Idarubicin induces mTOR-dependent cytotoxic autophagy in leukemic cells.

机构信息

Institute of Microbiology and Immunology, School of Medicine, University of Belgrade, Dr. Subotica 1, 11000 Belgrade, Serbia.

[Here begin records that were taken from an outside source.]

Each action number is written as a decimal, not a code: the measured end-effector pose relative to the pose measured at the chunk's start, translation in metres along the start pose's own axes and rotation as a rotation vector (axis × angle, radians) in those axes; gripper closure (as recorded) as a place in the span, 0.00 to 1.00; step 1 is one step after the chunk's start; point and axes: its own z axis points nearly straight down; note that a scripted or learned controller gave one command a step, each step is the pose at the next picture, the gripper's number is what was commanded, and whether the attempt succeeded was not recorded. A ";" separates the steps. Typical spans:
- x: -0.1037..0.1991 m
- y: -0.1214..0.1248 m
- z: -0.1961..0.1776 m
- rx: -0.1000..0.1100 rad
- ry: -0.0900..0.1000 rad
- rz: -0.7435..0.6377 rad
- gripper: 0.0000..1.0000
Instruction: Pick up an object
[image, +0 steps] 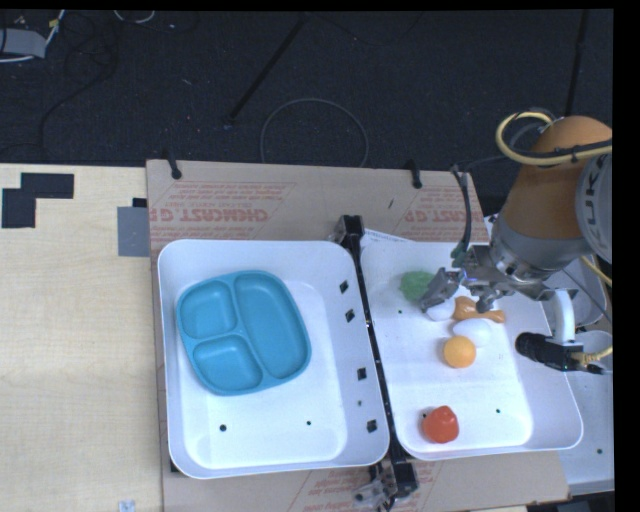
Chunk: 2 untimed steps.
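Observation:
The right bin (560, 420) holds several small objects. A green piece (414, 283) lies near its far left, with a small white piece (439, 312) just in front of it. Beside them are an orange piece (467, 310) and a white lump (482, 331). An orange ball (459, 352) lies mid-bin and a red object (440, 424) sits near the front edge. My gripper (462, 300) hangs low over the far part of this bin, open, its fingers spread to either side of the orange piece. Nothing is visibly clamped between them.
The left bin (200, 440) bears a blue divided plate (242, 331). A black divider (365, 340) runs between the two bins. A black fitting (548, 351) sticks out at the right bin's right edge, under the arm.

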 end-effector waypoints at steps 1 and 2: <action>0.000 0.003 -0.007 -0.013 -0.002 -0.001 0.00; 0.005 -0.001 0.056 -0.005 0.000 -0.002 0.00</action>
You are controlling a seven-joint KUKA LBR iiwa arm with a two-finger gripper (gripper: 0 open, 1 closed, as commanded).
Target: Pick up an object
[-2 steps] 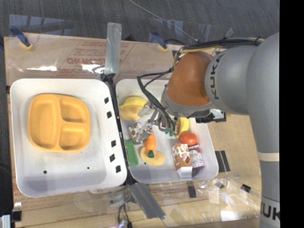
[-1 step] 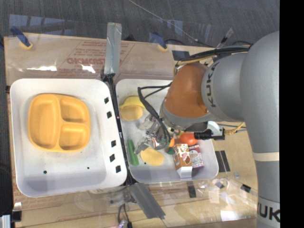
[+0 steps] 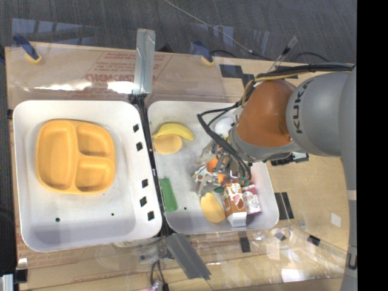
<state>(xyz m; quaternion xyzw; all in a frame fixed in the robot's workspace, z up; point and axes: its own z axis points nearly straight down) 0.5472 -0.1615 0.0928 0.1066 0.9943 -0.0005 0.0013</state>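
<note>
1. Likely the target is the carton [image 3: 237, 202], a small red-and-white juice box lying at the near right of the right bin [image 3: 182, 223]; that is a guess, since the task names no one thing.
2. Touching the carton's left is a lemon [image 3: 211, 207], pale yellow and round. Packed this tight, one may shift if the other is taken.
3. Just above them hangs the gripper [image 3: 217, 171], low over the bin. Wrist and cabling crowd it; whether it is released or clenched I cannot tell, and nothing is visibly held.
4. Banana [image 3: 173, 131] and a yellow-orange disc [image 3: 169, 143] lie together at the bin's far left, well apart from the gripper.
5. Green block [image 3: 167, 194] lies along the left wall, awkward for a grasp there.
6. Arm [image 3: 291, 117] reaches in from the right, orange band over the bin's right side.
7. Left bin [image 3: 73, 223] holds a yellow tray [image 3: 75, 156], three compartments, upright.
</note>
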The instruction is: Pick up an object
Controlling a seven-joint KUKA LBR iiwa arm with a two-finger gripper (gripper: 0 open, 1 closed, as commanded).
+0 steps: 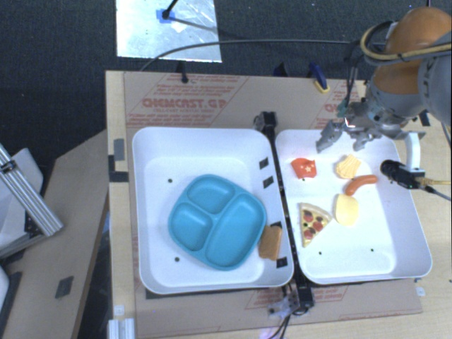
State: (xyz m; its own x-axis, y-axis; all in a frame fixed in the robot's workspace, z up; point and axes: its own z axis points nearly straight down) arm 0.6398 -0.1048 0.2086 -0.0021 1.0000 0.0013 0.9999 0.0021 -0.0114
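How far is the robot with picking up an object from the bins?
Nothing looks picked up yet. The hand is open and hangs over the far edge of the right bin, with nothing between its fingers. The red piece, sausage, pizza slice and the other toy food all lie in that bin. Left to do: descend, close on one piece, lift.

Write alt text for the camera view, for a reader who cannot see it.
A grey robot arm's open gripper hovers over the right bin, above toy food: a red piece, sausage, pizza slice and two pale yellow pieces. The left bin holds a blue divided plate and a brown piece.
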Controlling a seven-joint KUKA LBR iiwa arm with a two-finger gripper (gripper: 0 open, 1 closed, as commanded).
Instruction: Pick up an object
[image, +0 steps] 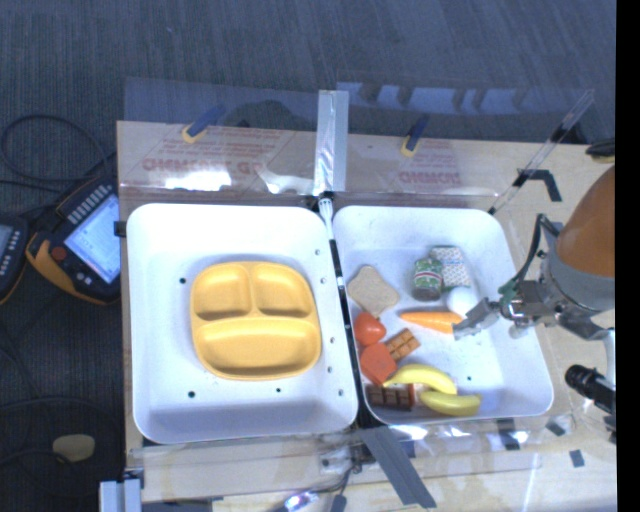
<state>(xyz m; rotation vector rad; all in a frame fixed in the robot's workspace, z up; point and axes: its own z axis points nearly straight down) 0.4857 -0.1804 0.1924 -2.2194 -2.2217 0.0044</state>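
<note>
In the right bin, the gripper is seen slightly open, empty, beside the carrot: probably light, stiff, best pinched mid-length.

A carrot lies flat mid-bin, tip toward 3 o'clock; an egg sits at its 1 o'clock.
</note>
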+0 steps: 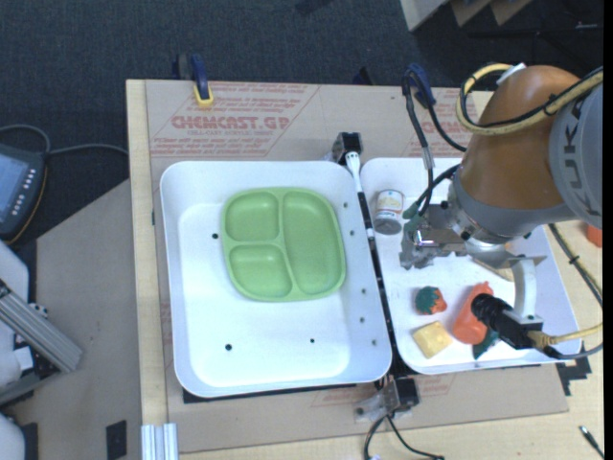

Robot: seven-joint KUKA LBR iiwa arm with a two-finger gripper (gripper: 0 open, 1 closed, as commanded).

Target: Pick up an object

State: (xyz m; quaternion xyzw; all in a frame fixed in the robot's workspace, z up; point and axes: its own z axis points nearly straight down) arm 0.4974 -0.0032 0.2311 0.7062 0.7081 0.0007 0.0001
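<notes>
You see the arm (522,151) reaching in from the right over the right bin (397,286), with its orange and grey bulk covering much of the far half of that bin. The gripper (420,250) sits low over the bin's left-middle part. From this angle you cannot tell how far it is open, and you can see nothing held in it. Four small things lie in this bin. A small jar (388,210) with a pale label stands near the bin's left wall, just up and left of the gripper; you cannot tell whether the two touch. A green and orange toy (429,301) lies just in front of the gripper and apart from it. A yellow block (431,338) rests near the front rim, close to the toy. An orange-red piece (467,322) lies to the right of both, beside the toy and the block. In the left bin (192,286) you have a green divided plate (284,244) lying flat near the middle, well apart from the gripper. Both bins sit side by side on the brown bench (144,161), their inner walls touching.
</notes>
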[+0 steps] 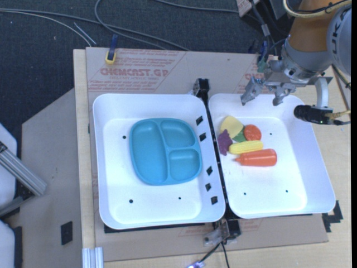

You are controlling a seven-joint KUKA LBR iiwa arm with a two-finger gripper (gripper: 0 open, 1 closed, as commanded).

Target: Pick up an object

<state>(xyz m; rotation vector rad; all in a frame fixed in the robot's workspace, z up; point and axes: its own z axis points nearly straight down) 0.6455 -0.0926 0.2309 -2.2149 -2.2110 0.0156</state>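
The claw [262, 97] hangs at upper right of the frame over the right bin's [312, 172] far rim, its two fingers spread apart with nothing between them. Below it, mid-bin, lie toy foods: a carrot [257, 158], corn [246, 147], a tomato [252, 132], grapes [224, 142]. The left bin [111, 200] holds a blue tray [165, 150].

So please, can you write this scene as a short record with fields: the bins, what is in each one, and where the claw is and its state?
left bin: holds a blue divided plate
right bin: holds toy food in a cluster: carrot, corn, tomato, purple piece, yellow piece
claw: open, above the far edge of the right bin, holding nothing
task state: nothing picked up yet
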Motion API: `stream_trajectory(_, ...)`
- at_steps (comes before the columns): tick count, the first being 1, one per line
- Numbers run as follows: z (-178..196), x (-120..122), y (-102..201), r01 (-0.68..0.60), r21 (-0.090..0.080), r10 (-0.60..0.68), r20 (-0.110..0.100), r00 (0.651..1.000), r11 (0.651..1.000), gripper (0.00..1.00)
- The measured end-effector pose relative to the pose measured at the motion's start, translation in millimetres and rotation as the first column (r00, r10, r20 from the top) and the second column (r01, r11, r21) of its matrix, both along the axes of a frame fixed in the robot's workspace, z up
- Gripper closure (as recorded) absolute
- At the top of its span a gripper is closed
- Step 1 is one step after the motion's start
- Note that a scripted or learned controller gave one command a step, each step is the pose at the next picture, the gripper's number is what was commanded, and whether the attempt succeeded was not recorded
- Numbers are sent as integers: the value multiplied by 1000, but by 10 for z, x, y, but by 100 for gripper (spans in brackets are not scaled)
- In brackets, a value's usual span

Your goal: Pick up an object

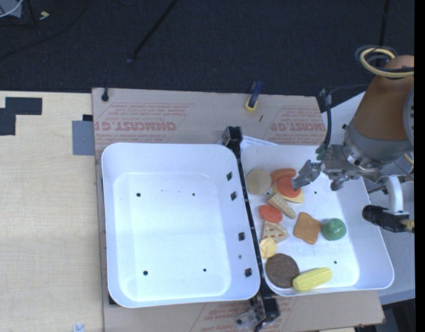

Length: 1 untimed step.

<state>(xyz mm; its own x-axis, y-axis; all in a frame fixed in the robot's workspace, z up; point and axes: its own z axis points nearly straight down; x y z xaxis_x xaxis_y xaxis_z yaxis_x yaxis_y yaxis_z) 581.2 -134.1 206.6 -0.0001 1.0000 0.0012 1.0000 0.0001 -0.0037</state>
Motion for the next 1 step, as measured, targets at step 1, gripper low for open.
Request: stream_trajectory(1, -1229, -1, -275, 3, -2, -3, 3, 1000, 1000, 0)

Institute of Histology and Embryology, School of Medicine, University of Belgrade, Belgrade, Serbia.

出版信息

Exp Cell Res. 2014 Aug 1;326(1):90-102. doi: 10.1016/j.yexcr.2014.05.021. Epub 2014 Jun 5.

Abstract

We investigated if the antileukemic drug idarubicin induces autophagy, a process of programmed cellular self-digestion, in leukemic cell lines and primary leukemic cells. Transmission electron microscopy and acridine orange staining demonstrated the presence of autophagic vesicles and intracellular acidification, respectively, in idarubicin-treated REH leukemic cell line. Idarubicin increased punctuation/aggregation of microtubule-associated light chain 3B (LC3B), enhanced the conversion of LC3B-I to autophagosome-associated LC3B-II in the presence of proteolysis inhibitors, and promoted the degradation of the selective autophagic target p62, thus indicating the increase in autophagic flux. Idarubicin inhibited the phosphorylation of the main autophagy repressor mammalian target of rapamycin (mTOR) and its downstream target p70S6 kinase. The treatment with the mTOR activator leucine prevented idarubicin-mediated autophagy induction. Idarubicin-induced mTOR repression was associated with the activation of the mTOR inhibitor AMP-activated protein kinase and down-regulation of the mTOR activator Akt. The suppression of autophagy by pharmacological inhibitors or LC3B and beclin-1 genetic knockdown rescued REH cells from idarubicin-mediated oxidative stress, mitochondrial depolarization, caspase activation and apoptotic DNA fragmentation. Idarubicin also caused mTOR inhibition and cytotoxic autophagy in K562 leukemic cell line and leukocytes from chronic myeloid leukemia patients, but not healthy controls. By demonstrating mTOR-dependent cytotoxic autophagy in idarubicin-treated leukemic cells, our results warrant caution when considering combining idarubicin with autophagy inhibitors in leukemia therapy.

摘要

我们研究了抗白血病药物伊达比星是否在白血病细胞系和原代白血病细胞中诱导自噬,这是一种程序性细胞自我消化的过程。透射电子显微镜和吖啶橙染色分别显示了伊达比星处理的 REH 白血病细胞系中自噬小泡的存在和细胞内酸化。伊达比星增加了微管相关轻链 3B(LC3B)的标点/聚集,在蛋白酶抑制剂存在的情况下增强了 LC3B-I 向自噬体相关 LC3B-II 的转化,并促进了选择性自噬靶标 p62 的降解,从而表明自噬通量增加。伊达比星抑制了主要自噬抑制剂哺乳动物雷帕霉素靶蛋白(mTOR)及其下游靶标 p70S6 激酶的磷酸化。mTOR 激活剂亮氨酸的处理阻止了伊达比星介导的自噬诱导。伊达比星诱导的 mTOR 抑制与 mTOR 抑制剂 AMP 激活蛋白激酶的激活和 mTOR 激活剂 Akt 的下调有关。通过药理学抑制剂或 LC3B 和 beclin-1 基因敲低抑制自噬,可使 REH 细胞免受伊达比星介导的氧化应激、线粒体去极化、半胱天冬酶激活和凋亡性 DNA 片段化的影响。伊达比星还导致 K562 白血病细胞系和慢性髓性白血病患者的白细胞中的 mTOR 抑制和细胞毒性自噬,但对健康对照没有影响。通过证明伊达比星处理的白血病细胞中存在 mTOR 依赖性细胞毒性自噬,我们的研究结果表明,在白血病治疗中考虑将伊达比星与自噬抑制剂联合使用时需要谨慎。